Python script using machine learning to classify images from IP cameras.
This Python script is meant to be executed as a systemd service. It will subscribe an MQTT broker to receive JPEG images from an IP camera.
The machine learning framework TensorFlow is used to classify images. A deep convolutional neural network (CNN) based on the Inception v3 model needs to be retrained with a set of images from your IP camera to classify the image either as person or as nothing.
If a person is detected in the image, the Python script will publish the image to a specified MQTT topic. A threshold can be configured for this to publish even images with a lower probability score.
This script was designed to work on a Raspberry Pi 3 (ARM architecture), but it also runs on x86_64 and should actually run on all platforms where TensorFlow and Python are available.
On a Raspberry Pi 3 this is pretty slow (roughly three seconds per image). So make sure you have a good pre-processing of your IP camera feed and deliver only images where potentially movement was detected. You could either use the built-in motion detection of your IP camera or preferable a third party software detection like Motion for this.
- TensorFlow
- Python 2.7
- Python PyYAML (pyyaml) and Eclipse Paho MQTT (paho-mqtt) packages
All dependencies can be installed automatically by executing ./install.sh
.
Clone this repository:
git clone https://github.com/1element/ip-camera-image-inference.git
Install dependencies:
./install.sh
The TensorFlow Inception v3 model is used to classify images either as person or as nothing. For accurate scoring you need to retrain the final layer of the Inception model.
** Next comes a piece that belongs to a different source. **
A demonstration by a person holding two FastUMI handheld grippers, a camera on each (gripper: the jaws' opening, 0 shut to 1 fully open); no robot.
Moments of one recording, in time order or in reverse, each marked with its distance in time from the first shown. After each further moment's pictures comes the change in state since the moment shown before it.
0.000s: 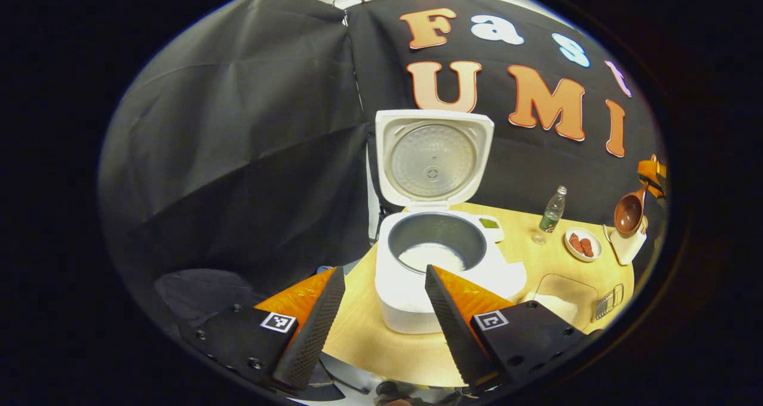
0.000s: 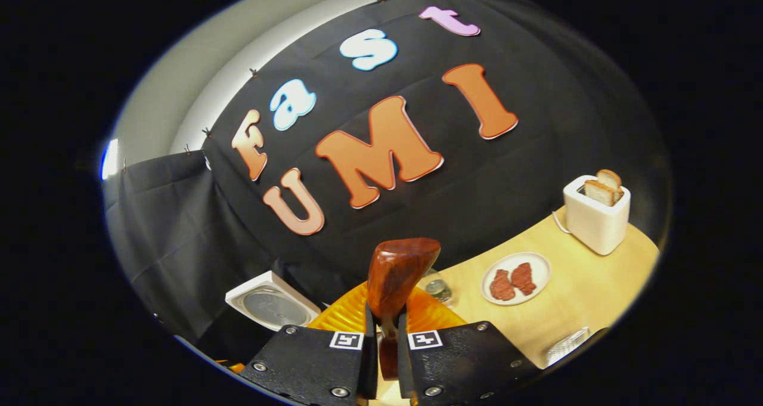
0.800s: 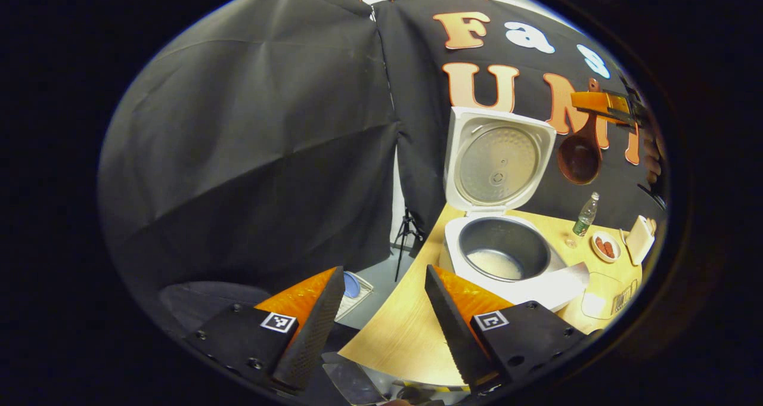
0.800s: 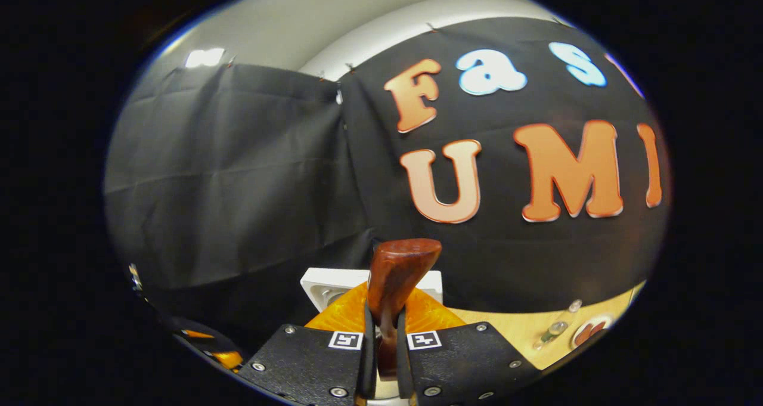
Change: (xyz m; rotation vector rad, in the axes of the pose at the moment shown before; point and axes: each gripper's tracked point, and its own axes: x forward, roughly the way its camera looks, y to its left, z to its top) left arm 0.056 0.131 -0.004 -0.018 -0.003 0.023; right arm 0.078 0.342 -0.095 -0.347 0.034 0.451
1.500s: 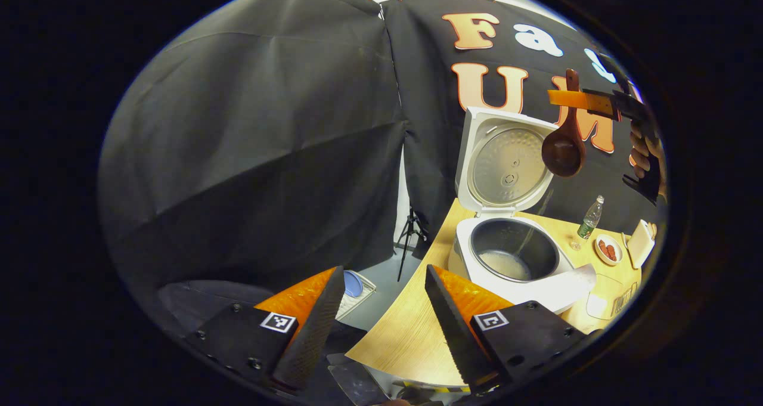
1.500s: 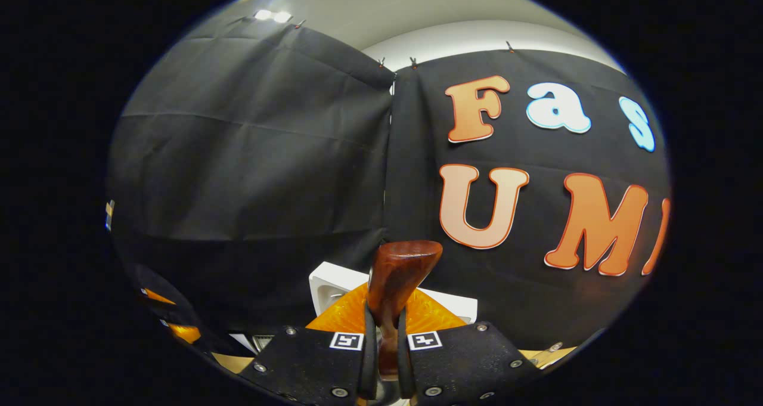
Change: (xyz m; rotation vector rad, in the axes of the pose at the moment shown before) left arm 0.009 0.034 -0.002 -0.027 0.005 0.032; right arm 0.061 0.089 -0.020 -0.458 -0.023 0.078
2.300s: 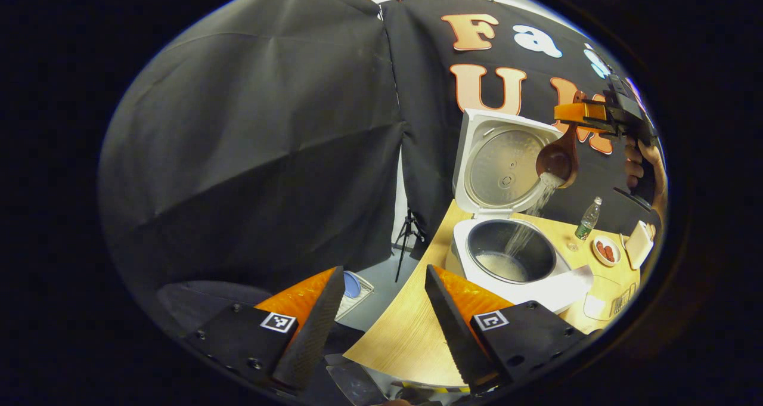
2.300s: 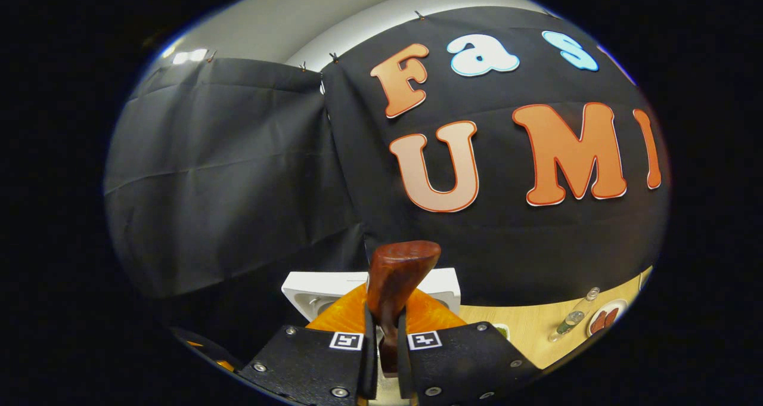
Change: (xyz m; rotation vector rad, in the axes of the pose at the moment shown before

So before you can start retrain.py
you need a set of images from your
IP camera that represent the two classes person and nothing.
Copy these images to the retrain/person/
and retrain/nothing/
directories.
After this execute:
python retrain.py --image_dir=/path/to/ip-camera-image-inference/retrain
This will take some time, especially if you run it on a Raspberry Pi. Consider running the training on a faster machine if you can.
Copy the output graph and labels from the temporary directory of your system to the model directory:
cp /tmp/output_graph.pb /path/to/ip-camera-image-inference/model/
cp /tmp/output_labels.txt /path/to/ip-camera-image-inference/model/
If you are interested in details of the retraining process refer to the official TensorFlow image retraining tutorial.
Edit the provided configuration file config.yml
. The TensorFlow model
directory and your MQTT broker connection as well as a few other settings
can be configured there.
The Python script image-inference.py
should be executed as a systemd
service. There is a template file image-inference.service
for this.
Change the paths in this file according to your environment.
Afterwards use the following commands to set up the service:
# copy service configuration
sudo cp image-inference.service /etc/systemd/system/
# reload systemd
sudo systemctl daemon-reload
# enable auto start
sudo systemctl enable image-inference.service
# start service now
sudo systemctl start image-inference.service
# show status
sudo systemctl status image-inference.service
There is a previous version using a directory observer to receive images
and FTP to distribute the classified image. If you are interested in this
checkout the tag v1.0.0
.
This script was written for my own purpose, therefore it lacks in features and configuration abilities. In case it might be useful for someone, I decided to share it. However, pull requests are welcome.
This project is licensed under the terms of the Apache License, Version 2.0.